Re: [PATCH Part2 v5 00/45] Add AMD Secure Nested Paging (SEV-SNP) Hypervisor Support

From: Sean Christopherson
Date: Fri Nov 12 2021 - 14:48:24 EST


On Fri, Nov 12, 2021, Borislav Petkov wrote:
> On Fri, Nov 12, 2021 at 09:59:46AM -0800, Dave Hansen wrote:
> > Or, is there some mechanism that prevent guest-private memory from being
> > accessed in random host kernel code?

Or random host userspace code...

> So I'm currently under the impression that random host->guest accesses
> should not happen if not previously agreed upon by both.

Key word "should".

> Because, as explained on IRC, if host touches a private guest page,
> whatever the host does to that page, the next time the guest runs, it'll
> get a #VC where it will see that that page doesn't belong to it anymore
> and then, out of paranoia, it will simply terminate to protect itself.
>
> So cloud providers should have an interest to prevent such random stray
> accesses if they wanna have guests. :)

Yes, but IMO inducing a fault in the guest because of _host_ bug is wrong.

On Fri, Nov 12, 2021, Peter Gonda wrote:
> Here is an alternative to the current approach: On RMP violation (host
> or userspace) the page fault handler converts the page from private to
> shared to allow the write to continue.

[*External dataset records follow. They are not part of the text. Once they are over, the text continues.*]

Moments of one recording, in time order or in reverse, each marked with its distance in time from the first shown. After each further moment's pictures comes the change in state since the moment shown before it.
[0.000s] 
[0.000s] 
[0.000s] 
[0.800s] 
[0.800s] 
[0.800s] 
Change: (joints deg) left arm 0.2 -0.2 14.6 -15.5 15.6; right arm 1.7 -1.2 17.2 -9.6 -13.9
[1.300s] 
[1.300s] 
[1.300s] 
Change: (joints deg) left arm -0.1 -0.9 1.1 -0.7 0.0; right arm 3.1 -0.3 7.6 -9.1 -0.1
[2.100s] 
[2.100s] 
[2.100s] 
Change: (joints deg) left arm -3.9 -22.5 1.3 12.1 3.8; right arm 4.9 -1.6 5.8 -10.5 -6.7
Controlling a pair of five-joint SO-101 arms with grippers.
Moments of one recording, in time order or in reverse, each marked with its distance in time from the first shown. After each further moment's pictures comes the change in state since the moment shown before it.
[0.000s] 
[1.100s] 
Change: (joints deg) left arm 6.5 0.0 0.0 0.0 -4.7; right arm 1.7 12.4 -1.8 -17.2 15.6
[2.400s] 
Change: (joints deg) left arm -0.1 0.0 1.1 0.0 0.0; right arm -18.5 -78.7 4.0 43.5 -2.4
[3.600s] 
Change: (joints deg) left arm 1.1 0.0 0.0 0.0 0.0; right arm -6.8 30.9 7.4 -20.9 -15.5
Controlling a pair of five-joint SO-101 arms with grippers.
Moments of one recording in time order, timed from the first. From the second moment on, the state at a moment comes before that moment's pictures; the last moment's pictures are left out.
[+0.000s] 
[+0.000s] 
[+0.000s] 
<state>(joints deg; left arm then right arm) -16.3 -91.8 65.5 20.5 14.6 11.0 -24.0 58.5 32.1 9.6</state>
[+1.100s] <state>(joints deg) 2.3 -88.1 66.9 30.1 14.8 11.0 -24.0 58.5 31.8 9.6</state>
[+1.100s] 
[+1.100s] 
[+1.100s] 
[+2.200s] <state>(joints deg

This pulls from s390’s error
> handling which does exactly this. See ‘arch_make_page_accessible()’.

Ah, after further reading, s390 does _not_ do implicit private=>shared conversions.

s390's arch_make_page_accessible() is somewhat similar, but it is not a direct
comparison. IIUC, it exports and integrity protects the data and thus preserves
the guest's data in an encrypted form, e.g. so that it can be swapped to disk.
And if the host corrupts the data, attempting to convert it back to secure on a
subsequent guest access will fail.

The host kernel's handling of the "convert to secure" failures doesn't appear to
be all that robust, e.g. it looks like there are multiple paths where the error
is dropped on the floor and the guest is resumed , but IMO soft hanging the guest
is still better than inducing a fault in the guest, and far better than potentially
coercing the guest into reading corrupted memory ("spurious" PVALIDATE). And s390's
behavior is fixable since it's purely a host error handling problem.

To truly make a page shared, s390 requires the guest to call into the ultravisor
to make a page shared. And on the host side, the host can pin a page as shared
to prevent the guest from unsharing it while the host is accessing it as a shared
page.

So, inducing #VC is similar in the sense that a malicious s390 can also DoS itself,
but is quite different in that (AFAICT) s390 does not create an attack surface where
a malicious or buggy host userspace can induce faults in the guest, or worst case in
SNP, exploit a buggy guest into accepting and accessing corrupted data.

It's also different in that s390 doesn't implicitly convert between shared and
private. Functionally, it doesn't really change the end result because a buggy
host that writes guest private memory will DoS the guest (by inducing a #VC or
corrupting exported data), but at least for s390 there's a sane, legitimate use
case for accessing guest private memory (swap and maybe migration?), whereas for
SNP, IMO implicitly converting to shared on a host access is straight up wrong.

> Additionally it adds less complexity to the SNP kernel patches, and
> requires no new ABI.

I disagree, this would require "new" ABI in the sense that it commits KVM to
supporting SNP without requiring userspace to initiate any and all conversions
between shared and private. Which in my mind is the big elephant in the room:
do we want to require new KVM (and kernel?) ABI to allow/force userspace to
explicitly declare guest private memory for TDX _and_ SNP, or just TDX?